From the line containing "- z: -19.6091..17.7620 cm" to the final line of the material below, copy each line exactly, including both endpoints, and leave out all other lines.

[Start of Attachment]

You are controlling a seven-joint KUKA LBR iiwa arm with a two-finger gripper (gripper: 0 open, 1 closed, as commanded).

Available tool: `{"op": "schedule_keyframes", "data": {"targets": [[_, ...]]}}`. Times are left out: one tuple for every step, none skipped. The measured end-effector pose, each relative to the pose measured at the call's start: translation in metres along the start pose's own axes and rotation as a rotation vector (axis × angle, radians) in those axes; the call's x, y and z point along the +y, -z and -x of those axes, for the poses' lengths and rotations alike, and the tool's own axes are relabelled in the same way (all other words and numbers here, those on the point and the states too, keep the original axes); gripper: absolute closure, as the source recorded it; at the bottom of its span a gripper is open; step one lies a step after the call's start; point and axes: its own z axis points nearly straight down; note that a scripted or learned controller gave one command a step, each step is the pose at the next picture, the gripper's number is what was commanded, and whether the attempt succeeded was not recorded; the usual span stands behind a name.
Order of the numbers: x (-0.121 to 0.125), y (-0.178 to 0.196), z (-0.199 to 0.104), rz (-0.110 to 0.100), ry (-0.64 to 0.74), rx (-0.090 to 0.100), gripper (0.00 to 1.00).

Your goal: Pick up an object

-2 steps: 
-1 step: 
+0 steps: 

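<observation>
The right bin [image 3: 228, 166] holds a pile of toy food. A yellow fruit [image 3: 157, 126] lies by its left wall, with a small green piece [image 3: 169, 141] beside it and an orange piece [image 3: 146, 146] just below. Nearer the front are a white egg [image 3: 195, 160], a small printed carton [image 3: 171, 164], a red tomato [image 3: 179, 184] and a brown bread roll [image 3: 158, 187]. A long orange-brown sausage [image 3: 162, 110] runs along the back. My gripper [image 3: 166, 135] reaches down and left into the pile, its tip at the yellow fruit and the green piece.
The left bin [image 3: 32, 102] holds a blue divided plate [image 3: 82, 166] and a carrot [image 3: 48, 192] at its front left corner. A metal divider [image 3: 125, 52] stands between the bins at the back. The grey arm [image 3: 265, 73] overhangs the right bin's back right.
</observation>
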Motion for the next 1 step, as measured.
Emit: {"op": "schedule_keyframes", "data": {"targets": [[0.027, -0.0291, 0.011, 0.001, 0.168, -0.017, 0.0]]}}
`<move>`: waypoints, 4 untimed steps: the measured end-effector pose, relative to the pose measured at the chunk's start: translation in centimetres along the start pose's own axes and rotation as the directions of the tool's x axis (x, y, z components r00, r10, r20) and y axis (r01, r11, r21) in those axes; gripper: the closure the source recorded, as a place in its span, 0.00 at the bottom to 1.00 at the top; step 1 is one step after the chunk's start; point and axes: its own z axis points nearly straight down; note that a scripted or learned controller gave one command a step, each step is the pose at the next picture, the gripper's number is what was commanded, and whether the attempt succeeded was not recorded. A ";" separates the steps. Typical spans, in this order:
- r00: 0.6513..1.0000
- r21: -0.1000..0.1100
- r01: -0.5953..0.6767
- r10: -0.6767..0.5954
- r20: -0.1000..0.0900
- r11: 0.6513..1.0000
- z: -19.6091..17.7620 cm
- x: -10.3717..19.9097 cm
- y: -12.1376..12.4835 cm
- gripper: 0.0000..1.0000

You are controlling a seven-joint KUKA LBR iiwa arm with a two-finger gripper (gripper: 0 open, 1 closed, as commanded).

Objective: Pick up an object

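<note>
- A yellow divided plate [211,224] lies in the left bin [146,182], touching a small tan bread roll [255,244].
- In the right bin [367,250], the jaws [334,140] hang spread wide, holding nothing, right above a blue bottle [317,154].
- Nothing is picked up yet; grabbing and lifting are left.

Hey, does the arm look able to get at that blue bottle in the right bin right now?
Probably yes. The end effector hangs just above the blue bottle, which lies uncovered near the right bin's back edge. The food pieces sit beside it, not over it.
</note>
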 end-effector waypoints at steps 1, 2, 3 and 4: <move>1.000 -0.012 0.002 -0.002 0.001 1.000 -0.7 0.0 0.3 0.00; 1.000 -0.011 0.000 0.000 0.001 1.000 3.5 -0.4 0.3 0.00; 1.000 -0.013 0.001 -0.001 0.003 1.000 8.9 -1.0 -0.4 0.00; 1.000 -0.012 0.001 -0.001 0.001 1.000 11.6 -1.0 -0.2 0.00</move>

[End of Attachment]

§ Task result
- z: -19.6091..17.7620 cm
- x: -10.3717..19.9097 cm
- y: -12.1376..12.4835 cm
- gripper: 0.0000..1.0000

You are controlling a seven-joint KUKA LBR iiwa arm with a two-finger gripper (gripper: 0 open, 1 closed, as commanded).

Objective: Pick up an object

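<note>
- A yellow divided plate [211,224] lies in the left bin [146,182], touching a small tan bread roll [255,244].
- In the right bin [367,250], the jaws [334,140] hang spread wide, holding nothing, right above a blue bottle [317,154].
- Nothing is picked up yet; grabbing and lifting are left.

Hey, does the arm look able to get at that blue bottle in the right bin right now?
Probably yes. The end effector hangs just above the blue bottle, which lies uncovered near the right bin's back edge. The food pieces sit beside it, not over it.
</note>
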 end-effector waypoints at steps 1, 2, 3 and 4: <move>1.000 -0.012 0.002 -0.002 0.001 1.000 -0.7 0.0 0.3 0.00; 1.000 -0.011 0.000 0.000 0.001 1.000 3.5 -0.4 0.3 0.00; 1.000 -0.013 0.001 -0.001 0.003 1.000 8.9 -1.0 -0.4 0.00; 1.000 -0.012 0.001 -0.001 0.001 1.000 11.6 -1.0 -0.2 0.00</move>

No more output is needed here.